I remember Mama …
Mama was the kind of woman who loved her children more than anything else in the world and would protect them unto death. A brown-skinned woman with thick brown lips and pretty eyebrows, she also loved God, a pack of Winston’s, a 16-ounce bottle of Pepsi-Cola and snapping her fingers to a slow jam playing over the radio.
Mama was gentle and kindhearted, quick to help a friend or family, always willing to give her last. She believed in family and in sticking together. “Family is always first,” I can still hear Mama telling her children. “All y’all gonna ever have is each other.”
Mama was tender-hearted and easily wounded, but also a fighter. If you had to go to war, you would want to take Mama. She wasn’t the kind to back down and wasn’t one to mince words, either.

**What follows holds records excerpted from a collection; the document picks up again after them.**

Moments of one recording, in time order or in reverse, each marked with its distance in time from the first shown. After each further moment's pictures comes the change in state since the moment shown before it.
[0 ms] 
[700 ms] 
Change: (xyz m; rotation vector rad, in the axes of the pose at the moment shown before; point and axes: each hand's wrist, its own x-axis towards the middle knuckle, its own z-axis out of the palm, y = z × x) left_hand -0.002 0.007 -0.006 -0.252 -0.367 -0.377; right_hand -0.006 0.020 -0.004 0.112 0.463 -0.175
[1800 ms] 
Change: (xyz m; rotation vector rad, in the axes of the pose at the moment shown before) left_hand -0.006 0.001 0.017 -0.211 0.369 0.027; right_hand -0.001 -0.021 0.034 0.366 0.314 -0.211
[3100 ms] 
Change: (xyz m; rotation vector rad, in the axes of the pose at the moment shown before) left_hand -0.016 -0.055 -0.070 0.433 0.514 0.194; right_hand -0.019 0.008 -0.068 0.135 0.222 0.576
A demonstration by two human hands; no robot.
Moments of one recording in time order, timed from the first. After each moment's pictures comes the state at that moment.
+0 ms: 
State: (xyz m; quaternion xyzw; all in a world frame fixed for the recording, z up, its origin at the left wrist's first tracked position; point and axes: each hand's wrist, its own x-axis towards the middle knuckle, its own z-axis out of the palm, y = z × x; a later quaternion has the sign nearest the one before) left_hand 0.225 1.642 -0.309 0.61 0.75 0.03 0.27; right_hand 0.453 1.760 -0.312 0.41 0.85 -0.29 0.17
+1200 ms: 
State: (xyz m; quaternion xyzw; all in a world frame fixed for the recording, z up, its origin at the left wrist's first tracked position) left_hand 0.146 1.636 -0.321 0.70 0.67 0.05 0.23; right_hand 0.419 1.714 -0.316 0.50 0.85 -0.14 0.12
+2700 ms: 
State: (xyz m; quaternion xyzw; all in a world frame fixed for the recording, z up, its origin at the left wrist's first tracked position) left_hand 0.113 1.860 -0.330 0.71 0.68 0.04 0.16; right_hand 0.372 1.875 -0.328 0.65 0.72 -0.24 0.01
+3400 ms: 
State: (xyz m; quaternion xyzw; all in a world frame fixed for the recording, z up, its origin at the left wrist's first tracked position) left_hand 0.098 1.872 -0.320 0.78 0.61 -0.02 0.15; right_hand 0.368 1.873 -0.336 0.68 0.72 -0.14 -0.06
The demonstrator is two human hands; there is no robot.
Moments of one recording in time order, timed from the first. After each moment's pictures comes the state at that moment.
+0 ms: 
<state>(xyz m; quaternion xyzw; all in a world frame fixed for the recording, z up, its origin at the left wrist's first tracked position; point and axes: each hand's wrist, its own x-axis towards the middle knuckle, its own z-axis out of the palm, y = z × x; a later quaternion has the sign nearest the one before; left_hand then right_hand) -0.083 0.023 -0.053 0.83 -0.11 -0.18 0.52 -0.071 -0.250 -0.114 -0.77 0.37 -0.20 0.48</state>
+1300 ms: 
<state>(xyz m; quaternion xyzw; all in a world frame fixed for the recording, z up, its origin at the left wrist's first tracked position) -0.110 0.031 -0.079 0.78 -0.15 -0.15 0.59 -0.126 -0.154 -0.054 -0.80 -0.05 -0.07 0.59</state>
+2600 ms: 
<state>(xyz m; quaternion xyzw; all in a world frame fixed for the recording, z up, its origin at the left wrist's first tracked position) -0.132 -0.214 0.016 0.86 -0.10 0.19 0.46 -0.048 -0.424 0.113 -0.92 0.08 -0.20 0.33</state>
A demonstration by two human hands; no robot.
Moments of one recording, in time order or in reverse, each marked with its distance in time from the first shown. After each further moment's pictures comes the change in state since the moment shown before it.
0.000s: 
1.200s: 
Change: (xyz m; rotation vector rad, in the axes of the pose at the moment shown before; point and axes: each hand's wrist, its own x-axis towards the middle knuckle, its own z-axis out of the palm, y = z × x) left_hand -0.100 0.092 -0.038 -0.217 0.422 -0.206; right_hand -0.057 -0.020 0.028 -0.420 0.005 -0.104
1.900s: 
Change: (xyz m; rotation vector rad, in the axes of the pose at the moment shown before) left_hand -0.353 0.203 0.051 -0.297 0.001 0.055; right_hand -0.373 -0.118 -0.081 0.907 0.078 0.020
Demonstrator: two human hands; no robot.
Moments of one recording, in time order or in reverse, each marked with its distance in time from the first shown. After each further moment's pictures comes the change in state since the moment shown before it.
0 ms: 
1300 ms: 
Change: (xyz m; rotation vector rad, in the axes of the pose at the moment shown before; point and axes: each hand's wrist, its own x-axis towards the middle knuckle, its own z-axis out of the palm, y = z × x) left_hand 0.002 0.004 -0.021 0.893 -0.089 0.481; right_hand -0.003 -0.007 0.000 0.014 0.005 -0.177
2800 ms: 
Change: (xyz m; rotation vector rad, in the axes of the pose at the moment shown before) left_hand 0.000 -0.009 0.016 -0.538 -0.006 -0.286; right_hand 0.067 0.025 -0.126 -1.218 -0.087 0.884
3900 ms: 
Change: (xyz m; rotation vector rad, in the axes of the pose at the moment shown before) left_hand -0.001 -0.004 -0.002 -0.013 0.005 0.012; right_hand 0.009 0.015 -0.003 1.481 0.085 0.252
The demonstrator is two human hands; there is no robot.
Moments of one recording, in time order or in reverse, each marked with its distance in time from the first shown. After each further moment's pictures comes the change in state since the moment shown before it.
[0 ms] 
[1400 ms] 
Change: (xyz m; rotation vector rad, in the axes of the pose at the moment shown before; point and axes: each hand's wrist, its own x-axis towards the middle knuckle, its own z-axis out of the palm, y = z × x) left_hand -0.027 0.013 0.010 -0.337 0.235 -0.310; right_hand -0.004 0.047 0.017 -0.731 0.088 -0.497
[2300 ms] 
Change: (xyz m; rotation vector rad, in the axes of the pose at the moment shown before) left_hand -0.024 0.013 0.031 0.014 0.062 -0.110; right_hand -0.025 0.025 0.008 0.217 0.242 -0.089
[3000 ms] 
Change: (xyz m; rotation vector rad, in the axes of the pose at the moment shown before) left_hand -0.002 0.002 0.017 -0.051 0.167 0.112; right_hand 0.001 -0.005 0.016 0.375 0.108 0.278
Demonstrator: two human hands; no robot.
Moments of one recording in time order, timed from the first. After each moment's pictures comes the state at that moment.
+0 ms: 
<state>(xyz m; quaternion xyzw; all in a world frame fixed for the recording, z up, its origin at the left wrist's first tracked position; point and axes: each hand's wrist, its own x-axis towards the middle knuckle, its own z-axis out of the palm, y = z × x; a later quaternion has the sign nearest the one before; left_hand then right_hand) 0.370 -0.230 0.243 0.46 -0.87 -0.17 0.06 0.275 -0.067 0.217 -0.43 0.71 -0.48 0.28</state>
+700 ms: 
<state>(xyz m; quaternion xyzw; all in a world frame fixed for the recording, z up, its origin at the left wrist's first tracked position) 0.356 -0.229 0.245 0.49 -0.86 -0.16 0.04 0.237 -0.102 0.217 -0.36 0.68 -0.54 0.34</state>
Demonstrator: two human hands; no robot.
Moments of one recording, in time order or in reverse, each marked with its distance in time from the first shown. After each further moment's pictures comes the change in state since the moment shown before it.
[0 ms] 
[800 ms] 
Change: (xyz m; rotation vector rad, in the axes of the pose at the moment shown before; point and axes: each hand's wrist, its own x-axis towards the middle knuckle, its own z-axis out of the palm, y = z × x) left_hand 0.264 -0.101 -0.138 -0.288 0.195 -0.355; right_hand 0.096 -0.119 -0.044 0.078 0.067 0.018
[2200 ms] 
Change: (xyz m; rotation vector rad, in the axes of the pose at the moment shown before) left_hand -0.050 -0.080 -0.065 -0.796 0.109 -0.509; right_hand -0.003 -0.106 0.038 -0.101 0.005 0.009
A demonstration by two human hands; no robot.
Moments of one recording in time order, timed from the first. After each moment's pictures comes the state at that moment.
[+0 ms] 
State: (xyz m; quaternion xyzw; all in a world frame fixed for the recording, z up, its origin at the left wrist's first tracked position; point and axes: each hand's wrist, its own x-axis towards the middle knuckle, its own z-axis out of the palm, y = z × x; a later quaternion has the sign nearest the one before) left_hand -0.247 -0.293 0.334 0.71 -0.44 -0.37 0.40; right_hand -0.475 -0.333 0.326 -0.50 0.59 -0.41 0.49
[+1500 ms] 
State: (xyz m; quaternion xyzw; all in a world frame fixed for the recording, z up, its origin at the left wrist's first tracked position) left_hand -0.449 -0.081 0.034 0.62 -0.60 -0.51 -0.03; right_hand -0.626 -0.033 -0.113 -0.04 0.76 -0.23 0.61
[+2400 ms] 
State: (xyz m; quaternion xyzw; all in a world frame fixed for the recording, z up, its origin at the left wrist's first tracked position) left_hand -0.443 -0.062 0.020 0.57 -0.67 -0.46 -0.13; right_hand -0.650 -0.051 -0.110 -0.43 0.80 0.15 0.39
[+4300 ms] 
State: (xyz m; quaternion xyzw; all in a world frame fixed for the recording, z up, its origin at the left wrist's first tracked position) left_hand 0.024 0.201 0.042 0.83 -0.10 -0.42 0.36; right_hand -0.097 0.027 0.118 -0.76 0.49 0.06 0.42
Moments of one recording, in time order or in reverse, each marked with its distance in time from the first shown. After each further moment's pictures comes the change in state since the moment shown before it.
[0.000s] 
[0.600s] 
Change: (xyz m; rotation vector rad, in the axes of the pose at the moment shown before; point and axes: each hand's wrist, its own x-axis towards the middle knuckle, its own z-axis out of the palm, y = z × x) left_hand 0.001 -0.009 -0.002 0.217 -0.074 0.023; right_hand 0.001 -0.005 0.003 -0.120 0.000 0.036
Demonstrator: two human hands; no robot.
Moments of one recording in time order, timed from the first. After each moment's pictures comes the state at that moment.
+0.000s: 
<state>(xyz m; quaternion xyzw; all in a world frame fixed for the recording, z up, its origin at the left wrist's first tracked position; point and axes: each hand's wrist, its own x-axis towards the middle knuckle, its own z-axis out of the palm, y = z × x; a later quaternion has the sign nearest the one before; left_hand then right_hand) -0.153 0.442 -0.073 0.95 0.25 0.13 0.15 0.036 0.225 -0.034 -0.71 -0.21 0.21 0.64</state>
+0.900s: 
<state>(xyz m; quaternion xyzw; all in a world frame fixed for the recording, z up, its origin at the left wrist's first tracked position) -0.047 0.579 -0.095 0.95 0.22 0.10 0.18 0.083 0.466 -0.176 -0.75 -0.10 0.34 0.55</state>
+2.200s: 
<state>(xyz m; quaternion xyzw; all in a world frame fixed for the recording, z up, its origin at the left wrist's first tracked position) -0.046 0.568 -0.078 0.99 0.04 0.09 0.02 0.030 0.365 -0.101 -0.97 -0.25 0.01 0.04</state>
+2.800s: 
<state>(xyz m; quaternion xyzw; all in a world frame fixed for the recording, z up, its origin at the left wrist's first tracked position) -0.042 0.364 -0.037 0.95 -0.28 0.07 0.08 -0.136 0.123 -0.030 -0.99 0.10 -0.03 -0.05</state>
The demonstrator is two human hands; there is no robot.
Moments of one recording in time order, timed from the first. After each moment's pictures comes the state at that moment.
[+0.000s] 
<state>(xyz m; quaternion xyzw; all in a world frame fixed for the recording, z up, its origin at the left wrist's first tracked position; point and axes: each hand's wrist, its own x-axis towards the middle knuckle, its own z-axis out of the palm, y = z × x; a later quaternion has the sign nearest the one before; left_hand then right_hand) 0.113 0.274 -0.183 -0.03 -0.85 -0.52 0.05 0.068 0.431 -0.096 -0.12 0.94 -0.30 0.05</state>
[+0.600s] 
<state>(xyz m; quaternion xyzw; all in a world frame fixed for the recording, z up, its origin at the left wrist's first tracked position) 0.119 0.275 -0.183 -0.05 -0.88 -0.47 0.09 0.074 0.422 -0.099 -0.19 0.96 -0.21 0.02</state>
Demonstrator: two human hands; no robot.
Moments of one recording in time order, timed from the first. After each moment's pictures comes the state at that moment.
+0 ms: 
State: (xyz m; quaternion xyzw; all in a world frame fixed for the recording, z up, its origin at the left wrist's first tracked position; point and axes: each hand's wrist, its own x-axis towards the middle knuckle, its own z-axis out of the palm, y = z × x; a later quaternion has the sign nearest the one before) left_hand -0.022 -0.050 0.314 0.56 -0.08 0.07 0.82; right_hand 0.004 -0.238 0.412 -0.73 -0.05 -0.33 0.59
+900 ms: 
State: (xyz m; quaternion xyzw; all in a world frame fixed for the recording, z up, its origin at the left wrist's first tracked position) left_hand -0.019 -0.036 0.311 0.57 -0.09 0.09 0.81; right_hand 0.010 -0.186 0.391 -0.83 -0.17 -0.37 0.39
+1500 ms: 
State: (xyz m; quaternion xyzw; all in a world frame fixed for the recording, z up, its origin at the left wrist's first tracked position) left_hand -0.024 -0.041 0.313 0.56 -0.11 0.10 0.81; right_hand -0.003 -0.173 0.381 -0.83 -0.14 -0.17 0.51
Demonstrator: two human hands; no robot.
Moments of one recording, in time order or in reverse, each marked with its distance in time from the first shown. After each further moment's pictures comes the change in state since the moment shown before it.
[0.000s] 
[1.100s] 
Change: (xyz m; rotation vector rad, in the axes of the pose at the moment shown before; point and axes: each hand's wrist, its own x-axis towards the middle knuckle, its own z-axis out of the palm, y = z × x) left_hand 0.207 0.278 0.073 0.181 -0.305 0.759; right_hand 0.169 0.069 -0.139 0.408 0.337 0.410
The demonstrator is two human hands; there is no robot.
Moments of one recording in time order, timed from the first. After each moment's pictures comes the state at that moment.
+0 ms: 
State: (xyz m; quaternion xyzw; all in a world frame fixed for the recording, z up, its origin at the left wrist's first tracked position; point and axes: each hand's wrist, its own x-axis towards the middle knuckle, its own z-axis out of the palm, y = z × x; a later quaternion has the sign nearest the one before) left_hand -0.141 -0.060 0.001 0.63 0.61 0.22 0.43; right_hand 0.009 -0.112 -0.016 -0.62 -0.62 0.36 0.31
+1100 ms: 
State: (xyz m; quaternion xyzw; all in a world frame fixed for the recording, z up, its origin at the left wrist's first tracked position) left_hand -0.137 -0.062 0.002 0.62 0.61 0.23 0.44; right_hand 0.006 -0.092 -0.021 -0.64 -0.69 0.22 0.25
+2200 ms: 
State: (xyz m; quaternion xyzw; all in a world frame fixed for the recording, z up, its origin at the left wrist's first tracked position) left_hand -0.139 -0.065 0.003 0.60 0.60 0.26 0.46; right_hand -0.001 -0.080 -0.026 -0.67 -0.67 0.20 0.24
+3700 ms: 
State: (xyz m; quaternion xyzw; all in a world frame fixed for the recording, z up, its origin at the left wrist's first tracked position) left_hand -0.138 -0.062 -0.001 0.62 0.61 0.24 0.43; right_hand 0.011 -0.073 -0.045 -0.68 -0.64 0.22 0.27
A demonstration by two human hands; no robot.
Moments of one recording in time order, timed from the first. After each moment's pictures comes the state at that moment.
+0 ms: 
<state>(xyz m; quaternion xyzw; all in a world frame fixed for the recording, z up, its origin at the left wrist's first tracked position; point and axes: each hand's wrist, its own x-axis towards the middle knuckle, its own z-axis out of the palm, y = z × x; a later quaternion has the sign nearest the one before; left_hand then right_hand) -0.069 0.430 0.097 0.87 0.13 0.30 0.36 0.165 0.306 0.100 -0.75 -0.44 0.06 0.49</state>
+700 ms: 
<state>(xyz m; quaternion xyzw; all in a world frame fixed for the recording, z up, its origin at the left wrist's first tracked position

Mama was a supreme curser. When she was spewing profanities, the words shot out like hollow-point bullets that could penetrate even the most fortified of psyches. She created word combinations of such invention that I have rarely heard the equal, even from some of the most proficient of profanity spewers.
Mama didn’t curse — she cussed. Her enunciation was riveting. She’d cut ‘em up then walk away, depending on whether the person still wanted to tango.
I loved to dance with my Mama ...
“I wanna hold your han-an-and,” I sang as Mama got ready for work, the sounds of the radio sweeping through our apartment like the smell of Dial soap and Mama’s instant coffee, which she always mixed with water she boiled in a small uncovered pot on the kitchen stove.
Mama loved music. Our hi-fi was truly one of Mama’s treasures. It was one of those rectangular-shaped, mahogany-colored wooden boxes. Our hi-fi sat in the living room. Mama had amassed her own collection of 45s and LPs. She had everybody: Martha Reeves and the Vandellas, the Temptin’ Temptations, Aretha Franklin, Gladys Knight and the Pips, James Brown.
Mama’s love for music rubbed off on me. I also picked up her knack for dancing. I especially liked to dance with Mama. She smiled and snapped. I shuffled and shook.
“You getting’ down, boy,” Mama used to say in that way older Black folks do when they’re watching a little kid boogie down.
I never said a word. I just smiled and danced with all my might until I got tired or the music stopped.
How I wish I could dance with my mother again …
Even during my senior year of high school, money was tight. Mama scrounged up enough for deposits on my senior pictures and class ring, though in the end we could afford neither. I kept the proofs of my pictures, wallet-sized photos etched with the name of the studio and the word “proofs.” I never laid eyes on the ring.
But at least I was getting my diploma. Mama couldn’t afford that, either. But true to her word, sometimes through borrowing, penny-pinching and always sacrifice, she had found a way to pay my tuition at Providence St. Mel.
The best picture that I took that sun-washed graduation day is one that I have kept all these years safely tucked away behind the plastic preserving pages of an old photo album. In that photo, Mama stares at the camera. I hold my diploma, kissing her on the cheek. Mama’s face is spread in a girlish smile.
But it is her eyes that move me. They are so happy.
Nearly seven years since her passing, I miss her everyday, especially on Mother’s Day.
But until my dying day, I will always remember Mama.